With the storm no doubt keeping some traders home, the floor of the NYSE was relatively subdued. But that made it no less important to be at the heart of Wall Street. Miles and his team are pursuing a new title sponsor for the IndyCar Series to replace Verizon, which will fully focus its efforts in the series with the powerhouse Team Penske going forward in 2019.

The new deal – which includes 8 races per year on the NBC network (with the remaining races going to NBCSN), live streaming of all races, and a direct-to-consumer package with NBC Sports Gold – gave Miles plenty to push for any potential backers. As for Hinchcliffe, he held his own nicely in an interview that also explored IndyCar’s global ambitions, the impact of technology on the sport, and of course, his spin around the ballroom on “Dancing with the Stars.”

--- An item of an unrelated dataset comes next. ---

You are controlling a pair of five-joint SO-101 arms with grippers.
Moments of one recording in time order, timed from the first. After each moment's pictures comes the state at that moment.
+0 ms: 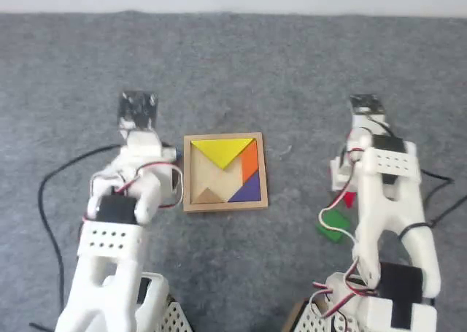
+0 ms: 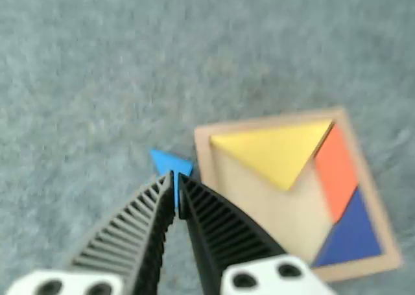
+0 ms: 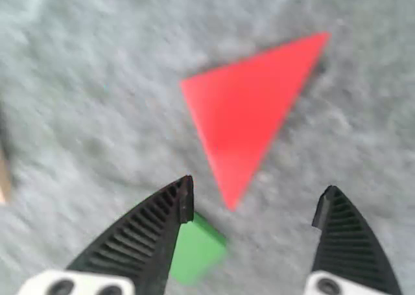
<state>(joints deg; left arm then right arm) -1.9 -51.7 64.4 47.2 4.2 3.0 -12.0 36.7 64.7 7.2</state>
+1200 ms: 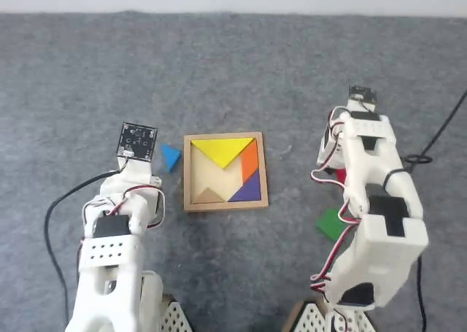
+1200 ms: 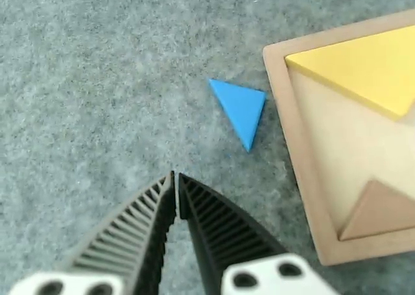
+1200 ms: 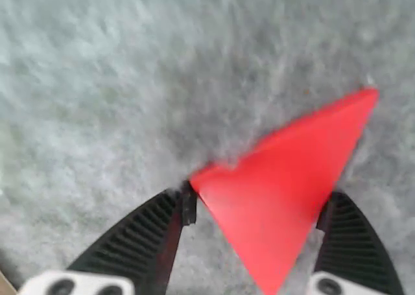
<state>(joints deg) -12.7 -53.5 80.9 36.4 -10.7 0.4 17.8 16.3 60.0 -10.6</state>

On the ride back to 30 Rock, Miles was confident that NBC can play a big role in attracting a sponsor that can help the series keep growing.

“With respect to our work in finding the best title sponsor, it’s really important – and this has not been talked about much – but we expect to work with hand in glove with NBC’s sales,” he explained. “We have the opportunity to create packages which are both broadcast sponsorship and series sponsorship, I think, in a way that doesn’t come along very often.

“Usually, the media deal and the sponsorship deal doesn’t align like this, so we’re really excited about the offering we’ll have and the approach to the market we can take.”

Should the partnership with NBC bear fruit on that front and others, it will only add to the upswing that the IndyCar Series has had in recent years.

Hinchcliffe has been a witness to that. He entered the series in 2011, when it was trying to find its footing after the sport’s reunification three years earlier. After 13 years of CART vs. the Indy Racing League, getting everything back under one roof was not a smooth process.

But fast-forward seven years, and things have changed for the better. TV ratings and digital viewers have gone up. Race scheduling has become more stable and enhanced with the return of traditional open-wheel markets. And this year’s debut of the universal aero kit aims to pump up the action on the track, while also giving the cars a cleaner, meaner look.

Now, with NBC all in, Hinchcliffe is bullish on his sport’s future.

“This is a game-changing thing for us,” he declared. “If you look at the last four or five years, we’ve seen a steady growth in pretty much every measureable metric that there is – in a time where, globally, motorsports is in a bit of a downturn.

“The fact that IndyCar was able to rally against a global dip in motorsports interest, attendance, sponsorship – it speaks volumes to what we have been doing and this is just gonna take us to that next level.”